“Eu jamais entraria para um clube que me aceitasse como sócio” (Marx, Grouxo)
O documentário “A conspiração consumista” no Netflix mostra com detalhes a crise final do sistema capitalista. Como bem sabemos nós, os professores das Universidades Federais brasileiras, famosos pela sistemática doutrinação marxista em sala de aula, diante das grandes transformações sociais e tecnológicas na Europa do século XIX, Marx previu que a crescente fetichização das mercadorias (que privilegia o valor abstrato em detrimento do seu valor de uso) e a evolução tecnológica que produziria uma explosão na mais-valia e seu colapso, como uma estrela que explode e é consumida pela própria gravidade e vira um buraco negro, ou seja, não é possível extrair mais-valor de máquinas e o sistema se dissolve no ar. O documentário mostra que as necessidades de gerar trabalho e renda através da produção e a acumulação extrema de capital das chamadas big techs estão transformando todos os recursos naturais finitos do planeta em uma imensa montanha de lixo não reciclável de componentes eletrônicos, embalagens, roupas e quaisquer outras bugigangas da Amazon e da Shopee, que aliadas ao lixo residual da queima de carbono e dos excrementos fétidos e inférteis de cafeína e hormônios despejados na água potável dos esgotos, levam filósofos neomarxistas como o japonês Kohei Saito ou Slavoj Zizek, ou mesmo filósofos de correntes antagônicas com Paul Preciado a afirmarem em suas obras que a humanidade chegou o ponto sem retorno.

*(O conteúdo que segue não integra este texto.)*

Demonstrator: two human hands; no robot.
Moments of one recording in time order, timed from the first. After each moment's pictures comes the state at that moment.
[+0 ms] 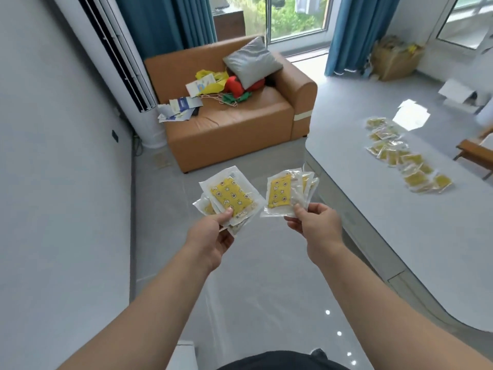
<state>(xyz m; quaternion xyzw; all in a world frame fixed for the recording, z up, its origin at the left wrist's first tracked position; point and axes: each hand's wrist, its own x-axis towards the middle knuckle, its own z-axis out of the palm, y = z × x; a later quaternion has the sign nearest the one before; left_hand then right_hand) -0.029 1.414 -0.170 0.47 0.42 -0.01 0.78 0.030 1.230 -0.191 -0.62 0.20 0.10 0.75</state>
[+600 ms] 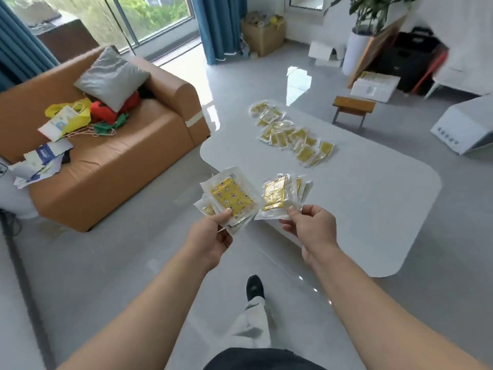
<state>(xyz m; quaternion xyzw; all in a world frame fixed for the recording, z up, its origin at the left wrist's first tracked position) 0.192 1.141 -0.196 0.55 0.33 -0.21 0.74 0.160 0.955 -0.232 -0.56 0.37 -0.04 0.74</state>
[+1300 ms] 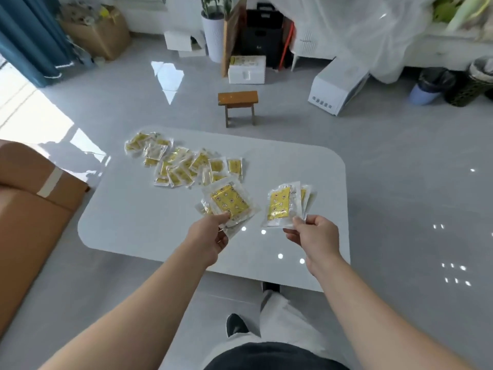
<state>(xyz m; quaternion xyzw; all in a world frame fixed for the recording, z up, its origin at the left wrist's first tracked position) 0.475 0.890 -0.278 0.65 0.25 -0.44 0.57 0.314 0.755 -0.280 -0.46 0.59 -0.19 0.64</state>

O sistema Qualis e a teoria marxista
Pois a produção acadêmica e científica no Brasil está acompanhando o sistema capitalista em seu colapso e sua crise final.
Na década de 1990, o Brasil enfrentava um desafio significativo para melhorar a qualidade dos programas de pós-graduação e a produção científica. A falta de critérios uniformes para avaliar a relevância das publicações científicas dificultava a comparação entre diferentes programas e áreas de conhecimento.

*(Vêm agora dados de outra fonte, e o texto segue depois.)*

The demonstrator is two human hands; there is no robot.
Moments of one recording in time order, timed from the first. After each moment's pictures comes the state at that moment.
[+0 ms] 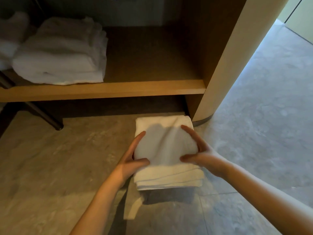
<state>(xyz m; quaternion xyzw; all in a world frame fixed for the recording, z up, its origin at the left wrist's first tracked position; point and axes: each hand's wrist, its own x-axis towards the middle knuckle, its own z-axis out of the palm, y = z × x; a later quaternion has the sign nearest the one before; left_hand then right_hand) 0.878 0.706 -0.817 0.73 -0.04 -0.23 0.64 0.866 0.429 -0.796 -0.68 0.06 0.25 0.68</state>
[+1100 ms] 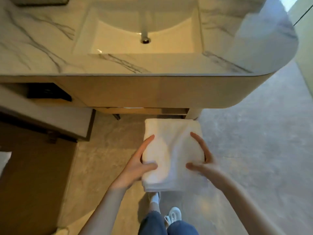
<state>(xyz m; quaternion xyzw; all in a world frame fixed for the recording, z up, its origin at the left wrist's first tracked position) 0.688 0.717 -0.173 0.70 0.09 -0.29 0.65 0.678 0.455 -0.185 -0.69 0.11 0.23 0.68</state>
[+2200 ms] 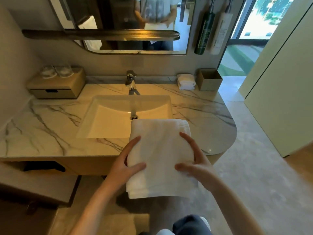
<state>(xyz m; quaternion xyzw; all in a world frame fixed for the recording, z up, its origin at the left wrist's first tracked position) 0.847 0.686 0.044 0.74 -0.04 -0.10 0.66 0.833 0.423 0.055 -0.70 0.00 0.10 0.70</state>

Em resposta a esses desafios, a CAPES iniciou a concepção do Sistema Qualis. O objetivo era criar uma ferramenta que permitisse a classificação das revistas científicas onde os pesquisadores brasileiros publicavam seus trabalhos. Essa classificação seria baseada em critérios como a qualidade editorial, a relevância científica, e o impacto das publicações
A implementação do Sistema Qualis envolveu a colaboração de diversos especialistas e instituições. Foram realizadas consultas e análises detalhadas para definir os parâmetros que seriam utilizados na classificação das revistas. Além disso, houve a criação de comitês específicos para cada área do conhecimento, garantindo que as particularidades de cada campo científico fossem consideradas.
Os critérios utilizados pelo Sistema Qualis para avaliar as revistas científicas são diversos e abrangem várias dimensões da produção acadêmica.
Para relacionar o Sistema Qualis com o conceito de capital de Marx, é essencial compreender que Marx define capital como valor que se valoriza, ou seja, o valor que busca constantemente se expandir através do processo de produção. No contexto do Sistema Qualis, podemos encontrar paralelos interessantes com essa definição.
A qualidade editorial das revistas científicas pode ser vista como um reflexo da acumulação de capital intelectual. Assim como o capital financeiro busca maximizar retornos, a qualidade editorial maximiza o valor das publicações ao garantir rigor no processo de revisão por pares, a qualificação dos membros do conselho editorial e a periodicidade da publicação. Da mesma forma que a acumulação de capital financeiro busca aumentar a produtividade e eficiência, a alta qualidade editorial busca aumentar a credibilidade e a relevância das revistas científicas.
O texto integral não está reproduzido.